Mainline Protestant losses are especially severe, a fact that has inspired several recent studies, including those contained in Beyond Establishment, edited by Roof and Jackson Carroll, which focuses on the erosion of denominational culture and identity. The book’s sixteen chapters, all by different authors, treat such features of denominational life as campus ministry, church-related colleges, women’s organizations, theological schools, and foreign missions.
The chapters are of uneven quality, but a few offer much food for thought. Among the most provocative is that by Daniel V. A. Olson, which takes issue with the notion that modern urban life weakens all forms of religion. It weakens, he argues, only those religions that are minimally differentiated from the secular culture, but it actually facilitates the gathering of critical masses of people with distinctive religious views who are motivated to create and maintain strong group ties. As a case in point, today’s rapidly growing evangelical megachurches are almost entirely urban phenomena.

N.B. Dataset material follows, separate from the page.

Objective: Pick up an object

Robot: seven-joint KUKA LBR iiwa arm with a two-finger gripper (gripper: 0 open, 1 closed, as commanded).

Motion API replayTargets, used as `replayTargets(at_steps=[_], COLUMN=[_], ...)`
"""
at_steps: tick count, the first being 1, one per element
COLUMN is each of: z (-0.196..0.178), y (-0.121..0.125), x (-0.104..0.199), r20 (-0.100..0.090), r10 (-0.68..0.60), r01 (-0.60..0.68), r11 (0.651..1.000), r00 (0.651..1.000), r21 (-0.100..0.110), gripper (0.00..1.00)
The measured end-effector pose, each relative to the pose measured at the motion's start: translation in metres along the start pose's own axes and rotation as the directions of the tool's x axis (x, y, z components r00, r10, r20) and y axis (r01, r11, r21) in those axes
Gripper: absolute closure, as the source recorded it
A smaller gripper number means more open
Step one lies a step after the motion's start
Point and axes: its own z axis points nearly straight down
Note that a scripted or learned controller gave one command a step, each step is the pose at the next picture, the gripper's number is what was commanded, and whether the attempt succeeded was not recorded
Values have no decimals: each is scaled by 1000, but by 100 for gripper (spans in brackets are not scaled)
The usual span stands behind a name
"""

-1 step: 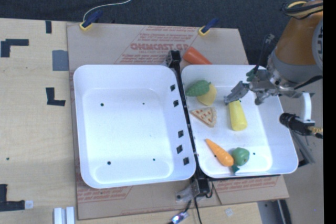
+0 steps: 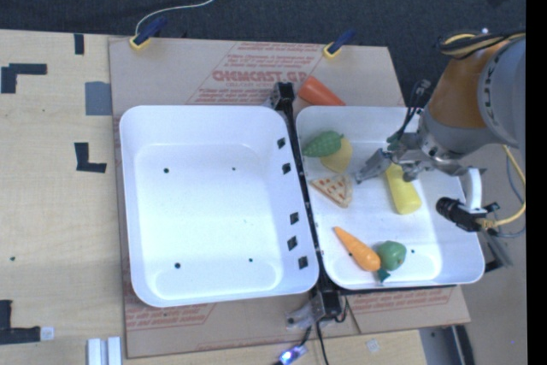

Although for several generations mainline Protestant culture has resembled that of the larger middle class, Catholic teaching has been at odds with this culture on various issues. Roof’s baby boom data show, however, that large numbers of Catholics have broken decisively with many of the Church’s teachings. By overwhelming majorities, younger Catholics believe that one can be a good Catholic without going to mass every Sunday and without obeying the Church’s teaching on divorce, remarriage, and abortion. Conservative Protestant baby boomers are the most likely of all to oppose the secular drift of the times, but Roof reports that few of them endorse traditional Protestant norms against dancing, drinking, and movie-going, and strictness about Sabbath observance. Moreover, a multitude of baby boomers, both inside and outside the churches, reject doctrinally assertive forms of faith. Almost half agree with the statement that “all religions are equally true and good.”
Roof’s book is informative and well-written, but its two major interpretive themes are open to question. One of them is the hypothesis that the countercultural shift of the 1960s is responsible for the patterns now observed in the religious proclivities of younger Americans. The other theme, reflected in the title of the book, is the contention that most baby boomers are “seekers” in the realm of religion.
The counterculture did make a difference in American life, but it is likely that the trends Roof documents have older sources as well. In any event, a careful reading of the text suggests that the counterculture thesis is only the best of a variety of rather weak statistically grounded “explanations” of the trends. Roof’s seekership thesis seems even less well-grounded, unless one defines seekers as those who have ever questioned anything they learned about religion when they were children. Seekers are usually defined, however, as people for whom the religious quest is a central and compelling concern. By this more common definition, only a tiny fraction of Roof’s baby boomers qualify as seekers. A very large number of religious drop-outs, for example, simply drifted away from church without knowing exactly why. Many rarely discuss religion at all. Seekers do not hesitate to drop old identities and assume new ones, but the great bulk of baby boomers have retained the denominational identities of their childhood. They may be angry unchurched Catholics or apathetic unchurched Presbyterians, but they still think of themselves as Catholics and Presbyterians. Indeed, the persistence of religious identities, however expressed, underlies the religious ferment of our times—and may just offer an interesting, if at present cloudy, prospect for the future.
Benton Johnson is Professor of Sociology at the University of Oregon.